Track data versions alongside code:

class DataVersionControl {
  async trackDataset(
    datasetPath: string,
    metadata: {
      name: string;
      description: string;
      version: string;
      size: number;
      hash: string;
    }
  ): Promise<void> {
    // DVC: dvc add data/training-set.csv
    // Creates data/training-set.csv.dvc with metadata

    // In TypeScript:
    const dvcFile = {
      outs: [
        {
          path: datasetPath,
          md5: metadata.hash,
          size: metadata.size,
          hash: 'md5'
        }
      ],
      meta: metadata
    };

    console.log(`Dataset ${metadata.name}@${metadata.version} tracked`);
  }

  async compareVersions(
    version1: string,
    version2: string
  ): Promise<ComparisonReport> {
    // dvc plots diff v1 v2
    return {
      version1,
      version2,
      sizeDiff: 1024,
      duplicatesDiff: 50,
      qualityMetricsDiff: {}
    };
  }
}

interface ComparisonReport {
  version1: string;
  version2: string;
  sizeDiff: number;
  duplicatesDiff: number;
  qualityMetricsDiff: Record<string, number>;
}

Quality vs Quantity Trade-off

More data isn't always better:

async function findOptimalDatasetSize(
  model: LLMModel,
  fullDataset: Document[]
): Promise<{
  optimalSize: number;
  qualityScore: number;
  performanceGain: number;
}> {
  const results: Array<{ size: number; performance: number }> = [];

  // Test different sizes
  for (let size = 100; size <= fullDataset.length; size += Math.floor(fullDataset.length / 20)) {
    const subset = fullDataset.slice(0, size);
    const trainedModel = await model.train(subset);
    const performance = await evaluateModel(trainedModel);

    results.push({ size, performance });
  }

  // Find inflection point (diminishing returns)
  let optimalSize = 100;
  let maxEfficiency = 0;

  for (let i = 1; i < results.length; i++) {
    const efficiency =
      (results[i].performance - results[i - 1].performance) /
      (results[i].size - results[i - 1].size);

    if (efficiency > maxEfficiency) {
      maxEfficiency = efficiency;
      optimalSize = results[i].size;
    }
  }

  return {
    optimalSize,
    qualityScore: 0.85,
    performanceGain: results[results.length - 1].performance - results[0].performance
  };
}

async function evaluateModel(model: LLMModel): Promise<number> {
  // Return evaluation score
  return 0.8;
}

Checklist

  • Measure data quality across all dimensions (accuracy, completeness, consistency, timeliness, validity)
  • Implement MinHash/LSH for scalable deduplication
  • Build data cleaning pipeline with multiple steps
  • Use LLM-as-judge for multi-dimensional quality scoring
  • Filter toxic and potentially harmful content
  • Remove PII before training
  • Version datasets with DVC
  • Implement data quality monitoring in CI/CD
  • Find optimal dataset size (diminishing returns)
  • Document data provenance and quality metrics

Conclusion

Data quality directly determines model quality.
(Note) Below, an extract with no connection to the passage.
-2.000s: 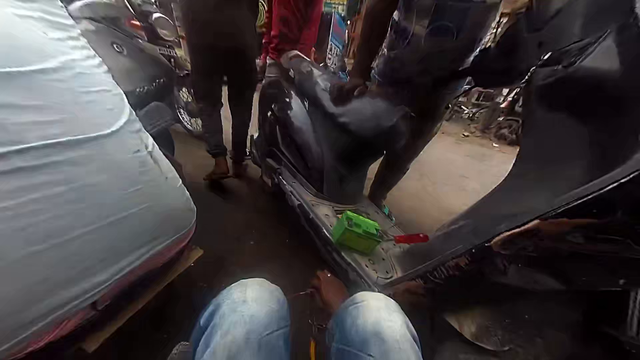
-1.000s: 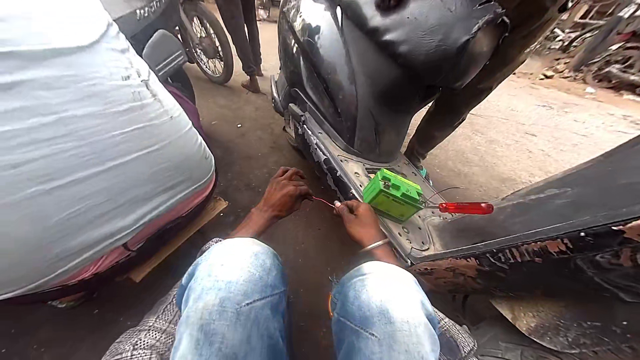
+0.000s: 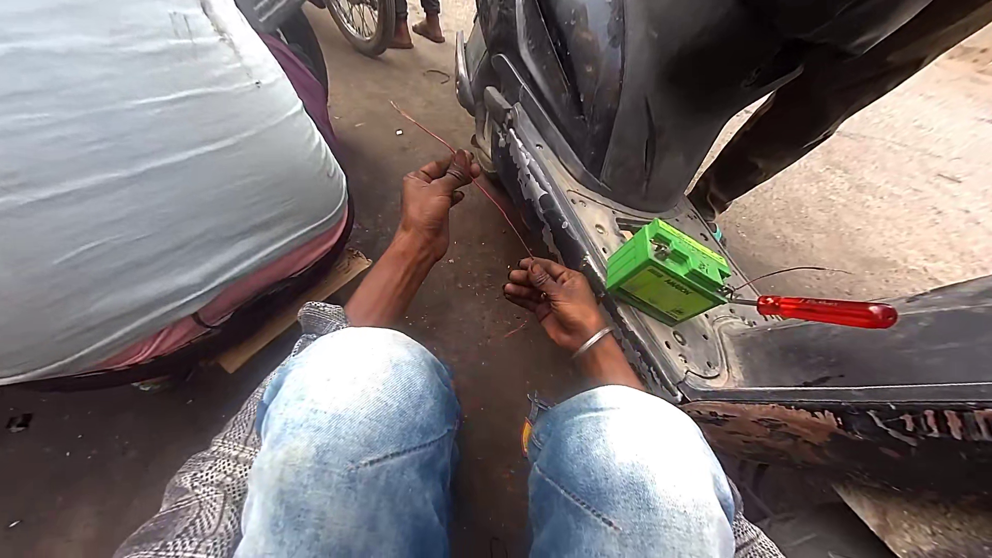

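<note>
A thin red wire (image 3: 502, 211) runs between my two hands, above the ground and beside the scooter. My left hand (image 3: 440, 190) pinches it higher up, and a free end sticks out past the fingers. Lower and to the right, my right hand (image 3: 554, 298), with a metal bangle at the wrist, holds the wire between thumb and fingers. Just right of that hand, a green battery (image 3: 668, 271) rests on the scooter's footboard (image 3: 697, 356). A screwdriver with a red handle (image 3: 828, 311) lies with its shaft against the battery's right side, near a thin dark wire.
The black scooter (image 3: 620, 101) fills the right side. A seat under a grey cover (image 3: 170, 178) stands close on the left. A person's leg (image 3: 806, 132) is behind the footboard. Farther off are a wheel (image 3: 364, 19) and another person's feet (image 3: 422, 31).
My hands have moved apart, the left one forward, and a longer stretch of red wire shows between them than one second ago. Two seconds ago one hand was low between the knees. The view has shifted.
</note>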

Deduplication with MinHash removes costly duplicates. LLM-as-judge provides multi-dimensional quality scores. Cleaning pipelines normalize format and content. Filtering removes toxic/biased content. PII removal ensures privacy. Data versioning tracks lineage. Together, these practices build high-quality training corpora. Invest in data quality infrastructure — it pays dividends across the entire machine learning pipeline.